G. Diophantine Equation
time limit per test
3 seconds
memory limit per test
512 megabytes
input
standard input
output
standard output

Little A has obtained a Diophantine equation.

Given a sequence of positive integers $$$a_1, a_2, \cdots, a_n$$$ of length $$$n$$$ and a fixed value $$$t$$$, determine a sequence of non-negative integers $$$x_1, x_2, \cdots, x_n$$$ of length $$$n$$$ such that for all $$$0 \leq j \lt n$$$, the following congruence holds:

$$$$$$ \sum_{i=1}^n a_i^j \times x_i \equiv t^j \pmod{998244353}. $$$$$$

Output the sequence $$$x_1, x_2, \cdots, x_n$$$. Note that for each $$$i = 1, 2, \cdots, n$$$, the value $$$x_i$$$ must satisfy $$$0 \leq x_i \lt 998244353$$$.

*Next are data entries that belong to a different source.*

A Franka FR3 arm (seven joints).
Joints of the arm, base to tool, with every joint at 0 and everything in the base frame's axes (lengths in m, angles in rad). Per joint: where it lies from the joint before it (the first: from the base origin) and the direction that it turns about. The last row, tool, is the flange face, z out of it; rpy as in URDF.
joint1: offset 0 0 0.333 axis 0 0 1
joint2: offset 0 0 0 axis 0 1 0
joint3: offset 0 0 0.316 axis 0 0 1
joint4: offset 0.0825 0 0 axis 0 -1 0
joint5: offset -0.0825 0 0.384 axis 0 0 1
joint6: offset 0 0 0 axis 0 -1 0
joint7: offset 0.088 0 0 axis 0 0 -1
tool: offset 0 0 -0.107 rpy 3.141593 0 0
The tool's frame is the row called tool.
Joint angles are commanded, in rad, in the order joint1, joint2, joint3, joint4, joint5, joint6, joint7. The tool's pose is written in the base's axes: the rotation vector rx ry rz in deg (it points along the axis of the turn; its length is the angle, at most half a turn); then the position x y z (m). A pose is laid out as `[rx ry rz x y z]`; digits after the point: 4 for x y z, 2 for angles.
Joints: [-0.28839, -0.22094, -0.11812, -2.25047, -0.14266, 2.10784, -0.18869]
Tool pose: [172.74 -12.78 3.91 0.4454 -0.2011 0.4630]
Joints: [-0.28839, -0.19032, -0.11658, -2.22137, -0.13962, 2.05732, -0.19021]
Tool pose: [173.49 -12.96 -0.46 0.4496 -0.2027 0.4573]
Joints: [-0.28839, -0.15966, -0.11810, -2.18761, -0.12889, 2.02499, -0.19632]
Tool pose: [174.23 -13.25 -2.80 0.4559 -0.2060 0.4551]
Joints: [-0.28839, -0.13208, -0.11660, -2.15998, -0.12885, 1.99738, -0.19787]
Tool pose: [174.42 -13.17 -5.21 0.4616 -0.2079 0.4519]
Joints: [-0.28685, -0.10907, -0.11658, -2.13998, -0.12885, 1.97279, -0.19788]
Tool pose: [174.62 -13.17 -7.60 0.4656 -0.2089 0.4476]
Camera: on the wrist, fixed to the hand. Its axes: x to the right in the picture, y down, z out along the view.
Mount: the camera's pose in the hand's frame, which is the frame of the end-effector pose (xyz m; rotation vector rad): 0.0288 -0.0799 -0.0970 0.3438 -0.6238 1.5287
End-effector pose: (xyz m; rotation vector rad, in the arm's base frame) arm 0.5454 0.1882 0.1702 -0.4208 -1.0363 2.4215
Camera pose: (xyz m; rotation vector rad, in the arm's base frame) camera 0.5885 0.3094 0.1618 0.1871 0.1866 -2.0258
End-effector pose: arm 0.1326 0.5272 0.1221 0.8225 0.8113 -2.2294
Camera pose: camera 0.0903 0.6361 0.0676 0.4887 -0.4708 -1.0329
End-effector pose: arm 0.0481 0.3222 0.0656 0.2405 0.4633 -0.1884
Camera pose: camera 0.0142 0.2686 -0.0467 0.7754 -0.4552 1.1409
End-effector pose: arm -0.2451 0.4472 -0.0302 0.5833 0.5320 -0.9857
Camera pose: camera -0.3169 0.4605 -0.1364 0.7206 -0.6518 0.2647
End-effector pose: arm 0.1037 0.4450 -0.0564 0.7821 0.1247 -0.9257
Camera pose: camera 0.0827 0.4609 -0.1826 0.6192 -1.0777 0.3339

The data guarantees that the solution is unique.

Input

The first line contains two positive integers $$$n, t$$$ $$$(1 \leq n \leq 5 \times 10^4, 1 \leq t \lt 998244353)$$$.

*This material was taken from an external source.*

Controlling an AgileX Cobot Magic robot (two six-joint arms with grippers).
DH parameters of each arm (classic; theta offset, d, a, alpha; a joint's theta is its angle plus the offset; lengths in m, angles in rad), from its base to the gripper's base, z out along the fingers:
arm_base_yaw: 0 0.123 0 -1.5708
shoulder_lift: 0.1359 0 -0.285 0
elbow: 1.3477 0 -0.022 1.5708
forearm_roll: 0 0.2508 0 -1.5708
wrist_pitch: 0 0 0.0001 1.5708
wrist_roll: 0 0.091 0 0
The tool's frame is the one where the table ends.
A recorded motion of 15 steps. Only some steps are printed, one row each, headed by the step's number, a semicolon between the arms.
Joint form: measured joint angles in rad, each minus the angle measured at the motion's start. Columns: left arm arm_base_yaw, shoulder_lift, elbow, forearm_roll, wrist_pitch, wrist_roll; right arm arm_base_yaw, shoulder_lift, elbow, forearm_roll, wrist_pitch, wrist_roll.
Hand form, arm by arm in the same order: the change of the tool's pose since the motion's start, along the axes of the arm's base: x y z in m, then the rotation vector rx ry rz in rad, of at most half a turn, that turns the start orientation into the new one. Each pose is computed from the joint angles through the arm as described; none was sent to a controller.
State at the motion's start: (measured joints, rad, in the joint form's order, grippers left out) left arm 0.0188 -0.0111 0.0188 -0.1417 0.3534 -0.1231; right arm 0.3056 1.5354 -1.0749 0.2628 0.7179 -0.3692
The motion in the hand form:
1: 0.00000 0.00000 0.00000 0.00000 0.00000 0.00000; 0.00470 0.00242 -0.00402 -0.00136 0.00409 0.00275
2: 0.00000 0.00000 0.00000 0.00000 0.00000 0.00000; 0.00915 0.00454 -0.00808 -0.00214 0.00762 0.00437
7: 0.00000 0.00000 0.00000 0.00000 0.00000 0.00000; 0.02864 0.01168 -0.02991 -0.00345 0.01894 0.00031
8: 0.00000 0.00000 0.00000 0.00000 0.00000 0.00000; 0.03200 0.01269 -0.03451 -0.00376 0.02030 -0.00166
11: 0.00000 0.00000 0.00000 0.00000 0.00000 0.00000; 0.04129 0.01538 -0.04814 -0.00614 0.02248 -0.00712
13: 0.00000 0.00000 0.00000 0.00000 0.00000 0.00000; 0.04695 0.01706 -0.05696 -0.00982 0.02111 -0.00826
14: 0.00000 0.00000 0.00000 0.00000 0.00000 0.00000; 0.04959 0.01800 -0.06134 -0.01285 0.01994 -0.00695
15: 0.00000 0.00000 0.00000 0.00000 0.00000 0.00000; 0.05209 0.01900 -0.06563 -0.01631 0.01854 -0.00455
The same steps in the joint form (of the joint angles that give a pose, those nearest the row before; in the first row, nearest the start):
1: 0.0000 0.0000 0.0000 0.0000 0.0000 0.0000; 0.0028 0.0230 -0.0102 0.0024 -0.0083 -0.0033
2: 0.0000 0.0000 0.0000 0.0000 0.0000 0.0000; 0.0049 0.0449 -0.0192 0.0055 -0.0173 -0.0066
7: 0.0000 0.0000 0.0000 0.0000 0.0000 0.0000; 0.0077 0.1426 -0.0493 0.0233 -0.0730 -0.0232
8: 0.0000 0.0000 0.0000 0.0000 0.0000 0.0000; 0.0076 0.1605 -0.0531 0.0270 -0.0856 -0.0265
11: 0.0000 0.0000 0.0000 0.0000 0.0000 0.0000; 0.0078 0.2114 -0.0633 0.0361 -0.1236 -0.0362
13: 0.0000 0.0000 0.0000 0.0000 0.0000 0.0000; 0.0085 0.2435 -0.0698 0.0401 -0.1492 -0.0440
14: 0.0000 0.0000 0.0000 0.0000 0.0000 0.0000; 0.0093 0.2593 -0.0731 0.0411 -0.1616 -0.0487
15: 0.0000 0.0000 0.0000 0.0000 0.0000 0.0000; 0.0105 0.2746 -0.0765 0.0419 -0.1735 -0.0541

The second line contains $$$n$$$ positive integers, representing $$$a_1, a_2, \ldots, a_n$$$ in order $$$(1 \leq a_i \lt 998244353)$$$.

Output

Output one line containing $$$n$$$ non-negative integers representing $$$x_1, x_2, \cdots, x_n$$$. Note that for each $$$i = 1, 2, \cdots, n$$$, the value $$$x_i$$$ must satisfy $$$0 \leq x_i \lt 998244353$$$.

The solution is guaranteed to be unique.

Example
Input
2 3
1 2
Output
998244352 2